The surprise I just mentioned is that while the Supreme Court has technically held that political gerrymandering cases are justiciable, which is a fancy way of saying we as a court will decide them, the reason they won't really decide them is they have not come up with a standard to decide them, at least not one that five or more justices can agree on.  The leading case is Vieth v. Jubelirer, 541 U.S. 267 (2004), a case out of Pennsylvania (and one where I knew most of the lawyers) where the Supreme Court couldn't even get five justices to sign an opinion.  While five members of the Court ruled that perceived partisan gerrymandering in Pennsylvania was not unconstitutional, four Justices believed it was impossible to define a standard to judge partisan gerrymandering and would have overruled the case that allowed partisan gerrymandering cases to ever be decided, while four others would have allowed the case to go to trial although not agreeing on a standard either.   Justice Kennedy, in his concurrence with the first group, believed that some manageable standard for determining partisan gerrymandering could be developed, and challenged lower courts to help identify this standard. 

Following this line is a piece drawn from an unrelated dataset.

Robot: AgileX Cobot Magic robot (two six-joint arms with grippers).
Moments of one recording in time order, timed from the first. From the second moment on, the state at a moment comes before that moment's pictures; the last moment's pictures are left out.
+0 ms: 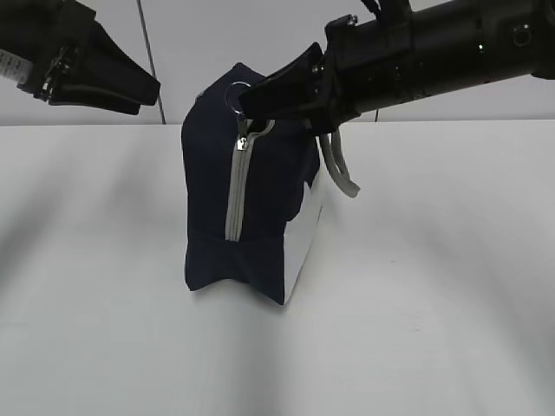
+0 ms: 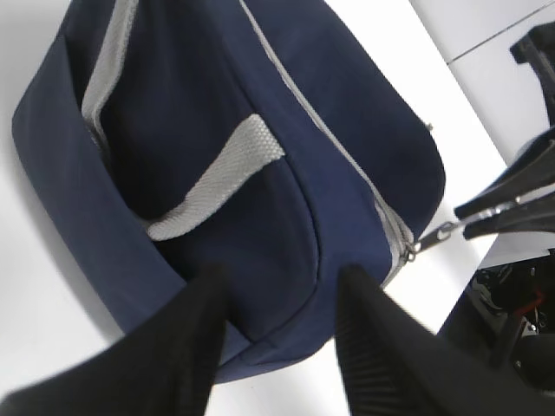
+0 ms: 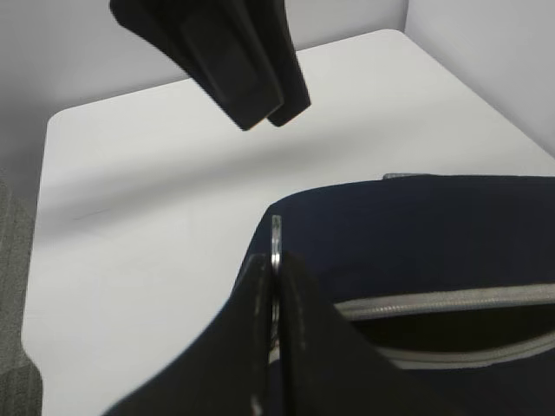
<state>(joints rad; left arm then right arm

Could Gill v. Whitford be it?  It all depends on how the Supreme Court perceives the standard that the District Court used in find unconstitutional gerrymandering.  And the case almost surely depends on how Justice Kennedy votes: does he think the challenge he issued in his opinion in Vieth has been met?  It is a somewhat complex mathematical/economic model that the plaintiff's attorney and a political scientist, both from the University of Chicago, devised.  Without going into the calculations, the method asks if the gerrymandering was meant to place a severe impediment on voters on the basis of their political affiliations, that impediment has been shown, and there are no other legitimate grounds for this.  (I know that sounds like any partisan gerrymander, but you have to do the math to see how it really works.  Details of that here; the opinion (all 159 pages) is here).

To be sure, I'll be watching this one.